La mort brutale rend bien difficile la parole parce qu’elle nous choque et souvent nous sidère . Nous avons alors beaucoup de difficultés à comprendre et à réaliser ce qui s’est passé.
Dans le cas du suicide, l’idée que le défunt ait choisi d’en finir avec la vie confronte à des sentiments multiples et à bien des questions. Il en est de même chez les plus jeunes, avec la difficulté supplémentaire que ces derniers n’ont souvent jamais pensé qu’il était possible de se donner la mort. Il s’agit alors pour eux de se familiariseravec la notion du suicide? autant que d’intégrer que leur grand-père ait eu recours à ce geste.
Il n’est d’ailleurs pas forcément nécessaire de tout expliquer d’emblée à vos enfants. Vous pouvez annoncer le décès et attendre leurs questions relatives au « comment ? » ou au « pourquoi ?». Quand elles viennent, répondre avec des mots simples et justes, qui vous semblent correspondre à leur âge et leur niveau habituel de compréhension.
Parfois, les adultes ont l'intention de protèger leurs enfants en utilisant des images pour « adoucir » la réalité, ce qui peut avoir un effet contraire et les inquiéter. Dire par exemple que votre père s'est endormi, dort pour toujours, peut entraîner des inquiétudes ou des difficultés quand l’enfant va lui-même se coucher. Affirmer que son grand-père vit dans les nuages, qu’il le regarde de là-haut peut engendrer de la confusion.

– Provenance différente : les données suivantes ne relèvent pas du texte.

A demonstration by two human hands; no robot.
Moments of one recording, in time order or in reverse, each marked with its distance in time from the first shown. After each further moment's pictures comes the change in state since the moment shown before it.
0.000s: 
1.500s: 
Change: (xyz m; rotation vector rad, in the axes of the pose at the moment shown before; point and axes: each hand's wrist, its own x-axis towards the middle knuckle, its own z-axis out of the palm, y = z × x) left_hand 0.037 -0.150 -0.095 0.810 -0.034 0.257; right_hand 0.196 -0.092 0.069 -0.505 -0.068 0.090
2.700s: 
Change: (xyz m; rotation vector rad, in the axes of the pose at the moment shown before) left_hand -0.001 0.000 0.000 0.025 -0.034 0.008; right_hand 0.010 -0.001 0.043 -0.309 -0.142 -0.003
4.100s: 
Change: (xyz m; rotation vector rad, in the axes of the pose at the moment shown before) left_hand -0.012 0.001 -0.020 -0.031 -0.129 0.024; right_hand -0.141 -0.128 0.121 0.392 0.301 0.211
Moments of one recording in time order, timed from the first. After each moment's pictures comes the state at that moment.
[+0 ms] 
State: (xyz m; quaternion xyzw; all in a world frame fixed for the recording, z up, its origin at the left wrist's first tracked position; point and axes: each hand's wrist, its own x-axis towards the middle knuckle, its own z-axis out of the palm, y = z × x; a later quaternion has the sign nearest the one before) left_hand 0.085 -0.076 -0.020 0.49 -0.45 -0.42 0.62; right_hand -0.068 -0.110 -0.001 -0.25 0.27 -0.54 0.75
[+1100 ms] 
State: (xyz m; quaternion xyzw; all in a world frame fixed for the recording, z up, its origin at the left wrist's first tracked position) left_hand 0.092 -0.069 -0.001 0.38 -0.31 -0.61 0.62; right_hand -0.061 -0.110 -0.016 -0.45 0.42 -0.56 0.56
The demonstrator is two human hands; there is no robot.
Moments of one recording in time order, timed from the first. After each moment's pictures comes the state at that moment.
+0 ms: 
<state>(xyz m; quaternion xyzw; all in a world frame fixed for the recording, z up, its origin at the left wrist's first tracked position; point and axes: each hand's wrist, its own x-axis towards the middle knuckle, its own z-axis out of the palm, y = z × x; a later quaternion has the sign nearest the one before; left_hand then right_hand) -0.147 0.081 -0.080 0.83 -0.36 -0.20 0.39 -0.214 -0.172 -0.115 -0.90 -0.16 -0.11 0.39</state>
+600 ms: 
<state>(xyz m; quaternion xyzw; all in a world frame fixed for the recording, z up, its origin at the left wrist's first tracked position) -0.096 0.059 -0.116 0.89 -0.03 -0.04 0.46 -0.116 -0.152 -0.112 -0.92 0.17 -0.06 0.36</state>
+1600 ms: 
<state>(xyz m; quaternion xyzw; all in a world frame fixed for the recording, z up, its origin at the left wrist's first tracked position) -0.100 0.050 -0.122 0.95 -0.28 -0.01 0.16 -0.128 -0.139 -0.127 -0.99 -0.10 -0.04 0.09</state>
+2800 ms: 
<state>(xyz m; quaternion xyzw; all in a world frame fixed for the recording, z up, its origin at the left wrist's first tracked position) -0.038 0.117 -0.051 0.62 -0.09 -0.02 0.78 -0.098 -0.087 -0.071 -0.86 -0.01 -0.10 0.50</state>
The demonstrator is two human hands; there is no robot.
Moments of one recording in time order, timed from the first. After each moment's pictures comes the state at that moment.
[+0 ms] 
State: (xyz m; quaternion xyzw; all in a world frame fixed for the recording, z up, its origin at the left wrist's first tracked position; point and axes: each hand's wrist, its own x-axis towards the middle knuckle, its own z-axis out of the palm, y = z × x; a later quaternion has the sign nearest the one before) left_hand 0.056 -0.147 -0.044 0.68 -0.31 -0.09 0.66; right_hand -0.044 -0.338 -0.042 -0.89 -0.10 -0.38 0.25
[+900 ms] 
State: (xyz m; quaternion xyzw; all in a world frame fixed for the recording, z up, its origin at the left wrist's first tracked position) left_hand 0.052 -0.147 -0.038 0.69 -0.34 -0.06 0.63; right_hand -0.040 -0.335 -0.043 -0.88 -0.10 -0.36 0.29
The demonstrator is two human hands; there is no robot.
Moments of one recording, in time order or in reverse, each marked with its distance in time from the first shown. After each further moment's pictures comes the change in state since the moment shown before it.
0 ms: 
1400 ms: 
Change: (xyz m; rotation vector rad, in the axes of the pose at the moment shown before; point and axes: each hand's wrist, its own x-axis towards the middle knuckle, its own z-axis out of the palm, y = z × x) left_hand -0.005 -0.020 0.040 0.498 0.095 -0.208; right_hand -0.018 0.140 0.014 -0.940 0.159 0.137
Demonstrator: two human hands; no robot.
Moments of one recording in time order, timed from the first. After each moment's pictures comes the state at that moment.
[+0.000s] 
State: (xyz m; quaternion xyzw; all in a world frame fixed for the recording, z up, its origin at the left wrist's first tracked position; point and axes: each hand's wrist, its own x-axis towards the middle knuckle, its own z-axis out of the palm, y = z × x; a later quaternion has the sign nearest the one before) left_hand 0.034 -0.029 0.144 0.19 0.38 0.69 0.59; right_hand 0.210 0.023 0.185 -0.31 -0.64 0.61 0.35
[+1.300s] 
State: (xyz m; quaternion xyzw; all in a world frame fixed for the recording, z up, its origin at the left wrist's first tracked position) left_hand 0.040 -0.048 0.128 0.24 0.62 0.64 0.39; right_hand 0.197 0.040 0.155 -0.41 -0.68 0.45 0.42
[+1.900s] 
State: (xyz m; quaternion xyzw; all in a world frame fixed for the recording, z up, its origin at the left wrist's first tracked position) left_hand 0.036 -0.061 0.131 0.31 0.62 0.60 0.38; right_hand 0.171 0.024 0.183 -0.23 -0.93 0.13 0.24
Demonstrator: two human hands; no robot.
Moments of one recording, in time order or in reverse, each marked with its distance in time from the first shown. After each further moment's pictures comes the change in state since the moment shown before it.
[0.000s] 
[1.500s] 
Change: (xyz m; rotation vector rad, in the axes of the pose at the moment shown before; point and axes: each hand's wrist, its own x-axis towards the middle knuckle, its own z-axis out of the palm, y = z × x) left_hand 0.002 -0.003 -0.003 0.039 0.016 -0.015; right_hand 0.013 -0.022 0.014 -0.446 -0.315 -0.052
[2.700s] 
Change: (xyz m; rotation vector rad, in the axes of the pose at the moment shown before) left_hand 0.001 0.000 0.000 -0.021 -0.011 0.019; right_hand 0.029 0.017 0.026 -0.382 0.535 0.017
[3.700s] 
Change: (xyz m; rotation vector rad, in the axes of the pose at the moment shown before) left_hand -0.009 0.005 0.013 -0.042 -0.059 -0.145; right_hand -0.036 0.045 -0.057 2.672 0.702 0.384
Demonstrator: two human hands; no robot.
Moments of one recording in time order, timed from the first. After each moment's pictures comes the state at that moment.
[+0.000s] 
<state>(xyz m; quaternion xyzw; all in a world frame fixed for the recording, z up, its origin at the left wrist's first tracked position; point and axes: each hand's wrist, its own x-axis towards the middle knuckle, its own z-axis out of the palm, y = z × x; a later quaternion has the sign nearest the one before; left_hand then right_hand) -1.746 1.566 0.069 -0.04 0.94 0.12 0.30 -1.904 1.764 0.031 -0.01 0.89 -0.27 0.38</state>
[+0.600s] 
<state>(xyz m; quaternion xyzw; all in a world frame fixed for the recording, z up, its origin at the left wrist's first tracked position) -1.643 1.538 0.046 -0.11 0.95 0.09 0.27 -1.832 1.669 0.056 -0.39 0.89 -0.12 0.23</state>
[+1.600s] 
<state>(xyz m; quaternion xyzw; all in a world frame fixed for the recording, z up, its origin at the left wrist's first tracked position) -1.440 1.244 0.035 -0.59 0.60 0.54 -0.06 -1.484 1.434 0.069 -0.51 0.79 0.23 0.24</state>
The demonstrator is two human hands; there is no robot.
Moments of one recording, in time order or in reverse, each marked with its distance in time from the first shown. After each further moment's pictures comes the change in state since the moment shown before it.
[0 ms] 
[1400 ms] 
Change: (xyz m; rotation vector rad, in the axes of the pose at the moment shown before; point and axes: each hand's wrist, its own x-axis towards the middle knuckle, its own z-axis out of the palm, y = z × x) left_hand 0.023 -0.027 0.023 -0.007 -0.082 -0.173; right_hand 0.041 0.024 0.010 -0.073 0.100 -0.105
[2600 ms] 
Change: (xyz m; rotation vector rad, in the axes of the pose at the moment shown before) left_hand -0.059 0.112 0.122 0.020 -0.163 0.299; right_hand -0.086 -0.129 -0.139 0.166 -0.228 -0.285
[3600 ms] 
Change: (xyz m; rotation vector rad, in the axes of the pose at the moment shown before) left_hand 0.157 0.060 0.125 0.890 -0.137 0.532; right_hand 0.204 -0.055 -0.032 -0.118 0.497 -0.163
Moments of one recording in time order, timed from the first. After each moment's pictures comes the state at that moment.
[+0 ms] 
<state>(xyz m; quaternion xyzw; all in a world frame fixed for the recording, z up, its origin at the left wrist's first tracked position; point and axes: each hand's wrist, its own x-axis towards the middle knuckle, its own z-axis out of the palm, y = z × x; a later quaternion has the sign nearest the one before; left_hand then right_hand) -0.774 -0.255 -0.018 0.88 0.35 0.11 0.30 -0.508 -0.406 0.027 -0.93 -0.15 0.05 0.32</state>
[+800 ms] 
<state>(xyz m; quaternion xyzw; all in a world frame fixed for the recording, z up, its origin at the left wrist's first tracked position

Chez les tout petits, se servir d’un livre qui aborde la question de la mort peut être très aidant.
Vous pouvez consulter la bibliographie sélective sur la maladie grave, la mort et le deuil pour les 3 à 16 ans.
Si vous annoncez la mort et ses circonstances en plusieurs étapes, gardez à l’esprit, malgré la difficulté que cela représente, comme il est important de dire que c’est un suicide afin de ne pas en faire un sujet tabou. Ne rien dire peut logiquement laisser penser que l’on peut mourir sans raison, du jour au lendemain, ce qui peut être angoissant pour certains enfants. Vous pouvez aussi partager vos croyances si vous en avez et qu’elles font partie de l’éducation que vous apportez à vos enfants.
Vous pouvez tout à fait mettre des mots sur votre difficulté à en parler, dire comment vous vous sentez : triste, en colère, abattu(e), etc. Vous pouvez même évoquer votre difficulté à y croire ou à comprendre ce qui vient de se produire. Les mots que vous utiliserez pour expliquer comment vous vous sentez aideront beaucoup vos enfants à avoir des repères quant à leurs propres sentiments et difficultés. Cela les aidera à vous comprendre.